WORK INSTRUCTION: Make a word-for-word copy of the entries below from their first line through the line with "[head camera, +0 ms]", and add nothing.

-- RECORDED DATA follows --

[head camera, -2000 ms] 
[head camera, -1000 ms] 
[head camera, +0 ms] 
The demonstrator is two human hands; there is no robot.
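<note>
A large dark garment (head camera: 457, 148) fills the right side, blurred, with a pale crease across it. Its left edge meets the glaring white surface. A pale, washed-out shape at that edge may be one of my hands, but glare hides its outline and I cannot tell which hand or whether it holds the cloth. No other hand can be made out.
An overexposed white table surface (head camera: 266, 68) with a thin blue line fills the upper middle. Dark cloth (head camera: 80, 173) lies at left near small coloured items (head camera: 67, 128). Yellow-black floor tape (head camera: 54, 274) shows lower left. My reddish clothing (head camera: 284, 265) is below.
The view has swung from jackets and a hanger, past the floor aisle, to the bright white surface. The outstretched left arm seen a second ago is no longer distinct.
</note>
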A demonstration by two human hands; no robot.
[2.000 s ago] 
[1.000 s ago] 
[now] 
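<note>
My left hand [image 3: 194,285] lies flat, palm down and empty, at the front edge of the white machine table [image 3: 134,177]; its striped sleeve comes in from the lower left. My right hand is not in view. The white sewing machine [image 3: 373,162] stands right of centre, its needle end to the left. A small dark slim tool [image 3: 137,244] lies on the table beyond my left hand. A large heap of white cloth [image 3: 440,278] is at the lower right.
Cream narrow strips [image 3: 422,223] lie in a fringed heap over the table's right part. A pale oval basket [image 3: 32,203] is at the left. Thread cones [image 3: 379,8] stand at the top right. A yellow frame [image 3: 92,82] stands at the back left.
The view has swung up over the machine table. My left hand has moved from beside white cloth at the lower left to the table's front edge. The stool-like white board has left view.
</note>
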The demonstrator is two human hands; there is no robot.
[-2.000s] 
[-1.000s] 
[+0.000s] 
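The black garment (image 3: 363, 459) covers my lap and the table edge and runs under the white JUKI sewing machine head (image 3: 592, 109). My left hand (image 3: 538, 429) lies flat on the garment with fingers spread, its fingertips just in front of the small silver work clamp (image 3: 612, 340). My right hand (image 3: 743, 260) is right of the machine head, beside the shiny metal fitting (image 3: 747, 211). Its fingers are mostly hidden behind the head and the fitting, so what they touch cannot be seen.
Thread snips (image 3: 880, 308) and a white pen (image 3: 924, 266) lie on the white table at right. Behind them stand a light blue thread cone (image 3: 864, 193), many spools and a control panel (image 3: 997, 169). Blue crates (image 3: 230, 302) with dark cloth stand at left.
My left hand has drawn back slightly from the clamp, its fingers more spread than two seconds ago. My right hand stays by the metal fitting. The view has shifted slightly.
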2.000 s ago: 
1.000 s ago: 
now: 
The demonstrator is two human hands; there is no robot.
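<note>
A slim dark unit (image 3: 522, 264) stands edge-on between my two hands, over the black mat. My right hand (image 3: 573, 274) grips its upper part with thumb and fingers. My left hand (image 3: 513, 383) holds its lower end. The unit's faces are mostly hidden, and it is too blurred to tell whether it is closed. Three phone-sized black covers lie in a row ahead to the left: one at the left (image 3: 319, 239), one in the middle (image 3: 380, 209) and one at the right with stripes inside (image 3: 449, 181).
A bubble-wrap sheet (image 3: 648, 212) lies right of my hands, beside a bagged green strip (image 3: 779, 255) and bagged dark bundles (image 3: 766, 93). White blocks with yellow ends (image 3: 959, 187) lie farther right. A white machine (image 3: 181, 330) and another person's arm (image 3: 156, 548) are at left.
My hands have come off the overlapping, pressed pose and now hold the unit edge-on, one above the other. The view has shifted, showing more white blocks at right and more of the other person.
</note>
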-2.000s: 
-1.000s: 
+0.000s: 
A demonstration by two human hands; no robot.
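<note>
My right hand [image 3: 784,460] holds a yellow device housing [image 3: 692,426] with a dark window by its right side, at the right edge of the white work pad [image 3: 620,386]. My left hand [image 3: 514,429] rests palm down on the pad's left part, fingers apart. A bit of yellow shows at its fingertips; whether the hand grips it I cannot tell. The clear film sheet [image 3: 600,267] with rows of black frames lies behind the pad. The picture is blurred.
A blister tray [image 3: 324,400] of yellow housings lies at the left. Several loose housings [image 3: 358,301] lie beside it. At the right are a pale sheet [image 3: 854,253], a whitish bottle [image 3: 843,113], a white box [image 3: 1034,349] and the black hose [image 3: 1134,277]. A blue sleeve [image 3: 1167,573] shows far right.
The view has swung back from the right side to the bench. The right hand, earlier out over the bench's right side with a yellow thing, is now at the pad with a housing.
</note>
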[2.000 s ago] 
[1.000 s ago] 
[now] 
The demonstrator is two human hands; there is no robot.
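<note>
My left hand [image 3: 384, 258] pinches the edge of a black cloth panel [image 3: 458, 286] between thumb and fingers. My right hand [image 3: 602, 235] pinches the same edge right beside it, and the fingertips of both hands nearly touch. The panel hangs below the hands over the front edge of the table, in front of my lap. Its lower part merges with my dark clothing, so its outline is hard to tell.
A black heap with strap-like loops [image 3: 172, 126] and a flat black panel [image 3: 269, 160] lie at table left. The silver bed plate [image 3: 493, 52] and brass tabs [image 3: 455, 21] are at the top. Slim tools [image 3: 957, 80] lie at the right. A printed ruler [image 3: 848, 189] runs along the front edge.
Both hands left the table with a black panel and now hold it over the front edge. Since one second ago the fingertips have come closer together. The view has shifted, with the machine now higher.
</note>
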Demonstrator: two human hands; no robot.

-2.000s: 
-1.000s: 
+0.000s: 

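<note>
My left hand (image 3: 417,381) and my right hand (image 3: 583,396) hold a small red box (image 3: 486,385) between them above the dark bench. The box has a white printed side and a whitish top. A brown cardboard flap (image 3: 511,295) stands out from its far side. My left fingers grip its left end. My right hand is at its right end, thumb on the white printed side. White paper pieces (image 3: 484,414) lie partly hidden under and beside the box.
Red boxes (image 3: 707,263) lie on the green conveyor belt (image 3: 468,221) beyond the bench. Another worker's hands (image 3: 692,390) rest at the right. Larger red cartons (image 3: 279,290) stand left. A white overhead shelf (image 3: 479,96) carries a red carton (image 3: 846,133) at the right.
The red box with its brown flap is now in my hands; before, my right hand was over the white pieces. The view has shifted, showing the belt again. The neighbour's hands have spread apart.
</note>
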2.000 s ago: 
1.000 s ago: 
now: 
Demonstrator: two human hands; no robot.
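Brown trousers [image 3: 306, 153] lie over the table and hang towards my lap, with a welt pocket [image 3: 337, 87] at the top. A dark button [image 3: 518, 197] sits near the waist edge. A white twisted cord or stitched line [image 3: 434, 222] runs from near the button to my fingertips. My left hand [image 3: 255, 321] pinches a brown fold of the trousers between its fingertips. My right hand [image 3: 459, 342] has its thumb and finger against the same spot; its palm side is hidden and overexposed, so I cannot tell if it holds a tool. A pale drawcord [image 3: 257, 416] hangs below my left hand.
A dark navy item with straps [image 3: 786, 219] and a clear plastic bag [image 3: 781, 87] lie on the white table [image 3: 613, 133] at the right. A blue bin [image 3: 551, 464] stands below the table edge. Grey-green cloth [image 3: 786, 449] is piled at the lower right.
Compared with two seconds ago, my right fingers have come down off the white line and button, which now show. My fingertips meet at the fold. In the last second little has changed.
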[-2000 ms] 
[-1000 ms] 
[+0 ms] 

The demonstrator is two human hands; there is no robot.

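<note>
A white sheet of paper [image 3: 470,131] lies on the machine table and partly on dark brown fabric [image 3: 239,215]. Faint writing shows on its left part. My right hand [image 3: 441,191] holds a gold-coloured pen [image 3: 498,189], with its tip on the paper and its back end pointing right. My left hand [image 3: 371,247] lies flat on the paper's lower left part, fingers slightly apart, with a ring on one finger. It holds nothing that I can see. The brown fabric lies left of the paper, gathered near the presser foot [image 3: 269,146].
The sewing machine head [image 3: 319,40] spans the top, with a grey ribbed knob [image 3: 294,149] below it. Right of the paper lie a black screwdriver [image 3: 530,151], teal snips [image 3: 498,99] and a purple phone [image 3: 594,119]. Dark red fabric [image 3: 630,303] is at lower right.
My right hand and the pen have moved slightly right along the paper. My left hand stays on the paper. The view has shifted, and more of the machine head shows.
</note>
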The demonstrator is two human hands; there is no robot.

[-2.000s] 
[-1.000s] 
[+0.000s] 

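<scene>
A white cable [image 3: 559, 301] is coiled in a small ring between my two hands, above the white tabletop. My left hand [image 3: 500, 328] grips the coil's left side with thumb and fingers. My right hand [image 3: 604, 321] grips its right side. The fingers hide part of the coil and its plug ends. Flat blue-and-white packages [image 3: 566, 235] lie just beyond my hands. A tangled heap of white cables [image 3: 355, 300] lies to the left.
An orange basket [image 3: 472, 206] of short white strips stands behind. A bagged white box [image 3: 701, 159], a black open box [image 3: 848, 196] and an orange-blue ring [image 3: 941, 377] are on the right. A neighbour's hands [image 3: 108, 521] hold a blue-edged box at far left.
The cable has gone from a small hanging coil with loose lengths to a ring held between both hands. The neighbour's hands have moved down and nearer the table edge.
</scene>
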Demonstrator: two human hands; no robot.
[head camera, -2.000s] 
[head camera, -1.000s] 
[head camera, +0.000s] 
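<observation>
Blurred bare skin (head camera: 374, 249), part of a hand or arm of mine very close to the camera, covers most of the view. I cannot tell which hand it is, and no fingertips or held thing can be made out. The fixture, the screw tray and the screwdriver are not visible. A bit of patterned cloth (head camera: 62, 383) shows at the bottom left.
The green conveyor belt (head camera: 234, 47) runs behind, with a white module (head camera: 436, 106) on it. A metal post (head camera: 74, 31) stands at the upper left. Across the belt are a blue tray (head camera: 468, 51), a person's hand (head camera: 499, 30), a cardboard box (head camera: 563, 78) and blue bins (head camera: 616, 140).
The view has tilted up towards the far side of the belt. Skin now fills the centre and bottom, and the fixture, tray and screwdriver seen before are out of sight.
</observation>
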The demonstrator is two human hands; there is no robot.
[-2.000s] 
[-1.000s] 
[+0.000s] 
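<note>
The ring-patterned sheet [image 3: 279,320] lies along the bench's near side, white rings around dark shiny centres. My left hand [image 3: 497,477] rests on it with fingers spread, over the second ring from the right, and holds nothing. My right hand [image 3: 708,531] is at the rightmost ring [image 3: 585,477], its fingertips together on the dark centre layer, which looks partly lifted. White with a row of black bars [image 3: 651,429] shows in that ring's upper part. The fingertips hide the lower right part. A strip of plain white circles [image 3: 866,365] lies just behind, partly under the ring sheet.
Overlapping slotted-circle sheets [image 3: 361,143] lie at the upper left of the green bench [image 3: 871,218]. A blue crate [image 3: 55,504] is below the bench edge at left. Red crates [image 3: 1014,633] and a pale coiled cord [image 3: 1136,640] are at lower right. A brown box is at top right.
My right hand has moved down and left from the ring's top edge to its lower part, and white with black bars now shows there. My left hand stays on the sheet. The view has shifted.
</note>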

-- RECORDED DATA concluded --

YOUR SOLUTION:
[head camera, -2000 ms] 
[head camera, -1000 ms] 
[head camera, +0 ms] 

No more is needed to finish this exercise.